WHAT TO DO. Look in the material below for the line holding "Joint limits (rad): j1". Set it down exactly, with each later line up to and including the line holding "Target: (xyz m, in".

RECORDED INFORMATION.
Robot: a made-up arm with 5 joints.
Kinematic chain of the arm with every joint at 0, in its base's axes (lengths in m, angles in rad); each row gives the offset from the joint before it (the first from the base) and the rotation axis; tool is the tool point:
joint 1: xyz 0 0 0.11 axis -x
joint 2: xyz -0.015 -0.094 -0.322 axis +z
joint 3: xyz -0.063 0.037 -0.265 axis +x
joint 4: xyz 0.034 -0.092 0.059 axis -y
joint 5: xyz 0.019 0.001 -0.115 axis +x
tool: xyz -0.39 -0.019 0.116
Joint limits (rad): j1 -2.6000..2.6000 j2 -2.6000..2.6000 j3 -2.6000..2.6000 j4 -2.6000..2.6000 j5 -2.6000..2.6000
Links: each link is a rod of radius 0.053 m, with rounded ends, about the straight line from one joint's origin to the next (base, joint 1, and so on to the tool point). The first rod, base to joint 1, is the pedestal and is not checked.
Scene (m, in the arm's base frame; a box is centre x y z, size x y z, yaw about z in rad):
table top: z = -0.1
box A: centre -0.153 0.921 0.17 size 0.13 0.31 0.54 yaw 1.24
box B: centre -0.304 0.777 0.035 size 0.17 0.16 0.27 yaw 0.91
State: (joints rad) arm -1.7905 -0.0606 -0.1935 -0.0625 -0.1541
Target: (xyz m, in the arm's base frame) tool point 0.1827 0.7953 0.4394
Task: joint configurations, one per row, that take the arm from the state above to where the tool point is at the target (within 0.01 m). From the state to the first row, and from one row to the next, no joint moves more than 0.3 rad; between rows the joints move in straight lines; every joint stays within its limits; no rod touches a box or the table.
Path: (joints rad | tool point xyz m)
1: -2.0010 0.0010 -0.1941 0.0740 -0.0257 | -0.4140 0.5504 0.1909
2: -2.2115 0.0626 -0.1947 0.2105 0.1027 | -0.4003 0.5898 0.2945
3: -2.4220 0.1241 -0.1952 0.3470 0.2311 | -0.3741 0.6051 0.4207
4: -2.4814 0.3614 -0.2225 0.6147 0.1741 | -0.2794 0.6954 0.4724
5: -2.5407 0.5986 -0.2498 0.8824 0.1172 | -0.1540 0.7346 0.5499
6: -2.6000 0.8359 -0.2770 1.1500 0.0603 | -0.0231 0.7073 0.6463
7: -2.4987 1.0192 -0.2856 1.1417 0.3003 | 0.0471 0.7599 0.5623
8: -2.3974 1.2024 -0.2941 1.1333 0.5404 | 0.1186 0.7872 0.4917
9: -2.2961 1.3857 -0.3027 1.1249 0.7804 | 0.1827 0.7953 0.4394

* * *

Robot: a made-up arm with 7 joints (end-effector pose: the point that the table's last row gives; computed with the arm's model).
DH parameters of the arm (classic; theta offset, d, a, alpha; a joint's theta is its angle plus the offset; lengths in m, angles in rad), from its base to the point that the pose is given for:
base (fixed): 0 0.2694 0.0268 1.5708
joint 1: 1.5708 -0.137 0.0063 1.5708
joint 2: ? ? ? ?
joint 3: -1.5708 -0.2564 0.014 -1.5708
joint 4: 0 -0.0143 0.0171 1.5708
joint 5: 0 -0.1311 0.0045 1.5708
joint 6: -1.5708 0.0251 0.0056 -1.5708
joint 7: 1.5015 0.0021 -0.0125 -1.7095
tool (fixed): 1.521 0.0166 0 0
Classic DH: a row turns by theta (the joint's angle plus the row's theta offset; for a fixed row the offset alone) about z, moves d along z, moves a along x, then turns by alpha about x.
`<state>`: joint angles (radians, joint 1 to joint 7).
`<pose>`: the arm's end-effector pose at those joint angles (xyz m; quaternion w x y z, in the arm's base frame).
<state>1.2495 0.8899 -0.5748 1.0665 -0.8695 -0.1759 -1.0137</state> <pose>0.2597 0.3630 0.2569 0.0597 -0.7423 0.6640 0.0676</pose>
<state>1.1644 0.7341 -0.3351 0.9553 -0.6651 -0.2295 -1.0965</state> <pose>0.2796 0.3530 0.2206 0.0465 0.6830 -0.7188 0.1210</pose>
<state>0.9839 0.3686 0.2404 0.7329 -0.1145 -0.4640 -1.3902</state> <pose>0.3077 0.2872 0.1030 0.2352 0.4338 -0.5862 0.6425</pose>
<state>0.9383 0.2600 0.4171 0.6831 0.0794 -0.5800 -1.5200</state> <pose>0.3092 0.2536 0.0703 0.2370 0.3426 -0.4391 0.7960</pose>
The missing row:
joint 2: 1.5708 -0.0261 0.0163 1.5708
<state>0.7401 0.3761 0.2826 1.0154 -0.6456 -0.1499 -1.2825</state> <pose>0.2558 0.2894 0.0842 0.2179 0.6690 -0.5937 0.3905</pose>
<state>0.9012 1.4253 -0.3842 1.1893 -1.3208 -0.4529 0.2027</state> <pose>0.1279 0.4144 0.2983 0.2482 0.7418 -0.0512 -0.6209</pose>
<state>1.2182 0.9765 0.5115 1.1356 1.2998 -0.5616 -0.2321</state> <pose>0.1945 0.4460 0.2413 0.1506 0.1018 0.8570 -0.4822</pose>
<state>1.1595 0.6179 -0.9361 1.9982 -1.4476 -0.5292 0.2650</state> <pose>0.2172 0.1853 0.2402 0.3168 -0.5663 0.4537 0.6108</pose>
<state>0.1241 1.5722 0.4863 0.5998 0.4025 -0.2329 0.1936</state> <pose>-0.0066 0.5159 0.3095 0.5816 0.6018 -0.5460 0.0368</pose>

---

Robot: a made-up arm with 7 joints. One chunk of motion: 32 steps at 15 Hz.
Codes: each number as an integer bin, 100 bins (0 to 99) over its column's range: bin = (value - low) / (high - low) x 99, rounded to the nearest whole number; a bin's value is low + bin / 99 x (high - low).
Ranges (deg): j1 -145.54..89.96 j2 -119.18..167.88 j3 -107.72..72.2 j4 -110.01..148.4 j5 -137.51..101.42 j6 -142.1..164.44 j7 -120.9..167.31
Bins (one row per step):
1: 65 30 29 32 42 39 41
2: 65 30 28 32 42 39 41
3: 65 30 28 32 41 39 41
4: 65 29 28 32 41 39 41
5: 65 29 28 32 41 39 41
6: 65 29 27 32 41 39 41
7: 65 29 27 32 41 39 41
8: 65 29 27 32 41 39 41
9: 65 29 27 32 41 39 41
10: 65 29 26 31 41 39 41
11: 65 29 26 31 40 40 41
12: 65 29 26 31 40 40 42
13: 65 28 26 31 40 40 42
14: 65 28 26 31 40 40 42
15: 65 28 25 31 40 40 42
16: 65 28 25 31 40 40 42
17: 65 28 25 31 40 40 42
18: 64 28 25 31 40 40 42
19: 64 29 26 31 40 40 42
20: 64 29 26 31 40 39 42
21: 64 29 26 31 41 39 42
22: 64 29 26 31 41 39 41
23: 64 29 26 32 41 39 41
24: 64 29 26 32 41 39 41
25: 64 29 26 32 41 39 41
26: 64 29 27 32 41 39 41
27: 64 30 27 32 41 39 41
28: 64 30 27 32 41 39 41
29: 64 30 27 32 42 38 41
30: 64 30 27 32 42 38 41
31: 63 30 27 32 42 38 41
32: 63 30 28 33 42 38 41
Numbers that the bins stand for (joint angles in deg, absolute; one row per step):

TASK RESPONSE.
Joint limits (rad): j1 -2.6000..2.6000 j2 -2.6000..2.6000 j3 -2.6000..2.6000 j4 -2.6000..2.6000 j5 -2.6000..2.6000
Links: each link is a rod of radius 0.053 m, with rounded ends, about the straight line from one joint's origin to the next (base, joint 1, and so on to the tool point). The first rod, base to joint 1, is the pedestal and is not checked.
Scene (m, in the arm's base frame; a box is centre x y z, size x y z, yaw about z in rad):
table top: z = -0.1
box A: centre -0.153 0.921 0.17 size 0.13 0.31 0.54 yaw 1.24
box B: centre -0.304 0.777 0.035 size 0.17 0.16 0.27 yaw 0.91
State: (joints rad) arm -1.7905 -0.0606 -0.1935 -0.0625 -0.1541
Target: (xyz m, in the arm's base frame) tool point 0.1827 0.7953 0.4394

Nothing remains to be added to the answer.